GitLab then sends the result in the webhook-signature header alongside webhook-id and webhook-timestamp headers, following the Standard Webhooks specification.

You can recompute the signature to confirm requests genuinely came from GitLab and that the payload has not been modified. By also validating the timestamp, you can reject replayed requests.

Thanks to Van Anderson and Norman Debald for their community contributions!

Cross-project pushes using CI/CD job tokens

In previous versions of GitLab, you could only use a CI/CD job token (CI_JOB_TOKEN) to push to the same repository where the pipeline runs. Cross-project pushes required a personal access token or deploy token.

You can now use a job token to push to another project when:

1. The target project opts in.
2. The user who starts the pipeline has at least the Developer role in the target project.

This feature is behind the allow_push_to_allowlisted_projects feature flag, disabled by default in GitLab 19.0. Ask your administrator to enable it.

Rapid Diffs for merge request reviews (Beta)

In previous versions of GitLab, you would have to wait for the Changes tab to load all files before you could begin reviewing, which slowed down large reviews.

Now you can use Rapid Diffs to review merge requests with faster initial load, smoother scrolling, and more responsive interactions across files. Rapid Diffs uses the same technology that already powers the commits page.

Rapid Diffs is in beta. Some features from the classic diff experience aren’t yet available. You can switch back at any time.

Watch the overview video and share your experience in the feedback issue.

GitLab Runner 19.0

We’re also releasing GitLab Runner 19.0 today! GitLab Runner is the highly-scalable build agent that runs your CI/CD jobs and sends the results back to a GitLab instance.
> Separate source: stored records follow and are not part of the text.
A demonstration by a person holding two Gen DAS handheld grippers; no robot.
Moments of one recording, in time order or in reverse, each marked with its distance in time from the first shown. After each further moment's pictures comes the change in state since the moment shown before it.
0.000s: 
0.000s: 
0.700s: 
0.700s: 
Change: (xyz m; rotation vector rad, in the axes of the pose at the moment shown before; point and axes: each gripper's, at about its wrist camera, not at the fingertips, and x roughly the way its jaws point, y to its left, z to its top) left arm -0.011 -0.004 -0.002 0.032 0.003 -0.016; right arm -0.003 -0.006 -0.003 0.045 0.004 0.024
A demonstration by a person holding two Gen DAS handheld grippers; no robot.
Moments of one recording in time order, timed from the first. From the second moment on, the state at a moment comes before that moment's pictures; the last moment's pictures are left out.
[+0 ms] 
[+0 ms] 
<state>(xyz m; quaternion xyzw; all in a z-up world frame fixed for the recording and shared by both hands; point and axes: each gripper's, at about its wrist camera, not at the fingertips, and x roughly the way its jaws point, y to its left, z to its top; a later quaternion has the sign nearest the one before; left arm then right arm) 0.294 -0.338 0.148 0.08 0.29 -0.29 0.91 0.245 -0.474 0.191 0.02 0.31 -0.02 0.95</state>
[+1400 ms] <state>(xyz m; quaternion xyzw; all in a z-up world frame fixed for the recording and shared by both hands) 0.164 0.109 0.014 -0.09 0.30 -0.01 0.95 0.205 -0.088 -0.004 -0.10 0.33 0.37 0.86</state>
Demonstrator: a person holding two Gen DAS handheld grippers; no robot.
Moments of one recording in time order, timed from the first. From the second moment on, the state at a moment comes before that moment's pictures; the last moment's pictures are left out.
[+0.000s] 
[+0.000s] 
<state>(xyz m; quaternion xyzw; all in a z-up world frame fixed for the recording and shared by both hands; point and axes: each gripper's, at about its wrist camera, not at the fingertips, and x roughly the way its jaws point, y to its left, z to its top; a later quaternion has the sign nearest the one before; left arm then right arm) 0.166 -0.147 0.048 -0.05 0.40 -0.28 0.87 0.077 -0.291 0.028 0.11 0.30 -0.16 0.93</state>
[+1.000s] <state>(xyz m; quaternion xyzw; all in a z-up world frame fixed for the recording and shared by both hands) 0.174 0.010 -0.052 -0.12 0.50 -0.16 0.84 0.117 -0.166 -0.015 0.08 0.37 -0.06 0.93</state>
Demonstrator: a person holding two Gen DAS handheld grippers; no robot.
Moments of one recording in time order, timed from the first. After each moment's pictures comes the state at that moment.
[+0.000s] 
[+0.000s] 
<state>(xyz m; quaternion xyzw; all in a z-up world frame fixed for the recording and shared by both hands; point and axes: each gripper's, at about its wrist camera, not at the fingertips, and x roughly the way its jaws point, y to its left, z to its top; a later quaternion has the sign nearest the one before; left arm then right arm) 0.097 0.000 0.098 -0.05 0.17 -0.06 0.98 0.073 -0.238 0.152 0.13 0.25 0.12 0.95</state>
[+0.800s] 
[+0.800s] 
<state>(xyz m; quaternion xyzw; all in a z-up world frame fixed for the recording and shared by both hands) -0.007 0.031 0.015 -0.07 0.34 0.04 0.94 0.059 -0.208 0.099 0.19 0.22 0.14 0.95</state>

GitLab Runner works in conjunction with GitLab CI/CD, the open-source continuous integration service included with GitLab.

What’s New

• Runner instrumentation: Feature negotiation, OTLP export client, and first job_execution span
• Add configurable prepare stage timeout to runner configuration

Bug Fixes

• Comprehensive fixes for FF_SCRIPTS_TO_STEPS feature flag implementation
• SignatureDoesNotMatch error when downloading S3 cache
• Runtime error when GitLab Runner runs in AWS with S3 cache
• Broken RPM S3 download links for amd64, arm64, arm, and armhf in GitLab Runner 18.9.0 and later
• Negative exit codes are reported incorrectly on Windows
• Incorrect Kubernetes executor service container naming documentation

The list of all changes is in the GitLab Runner CHANGELOG.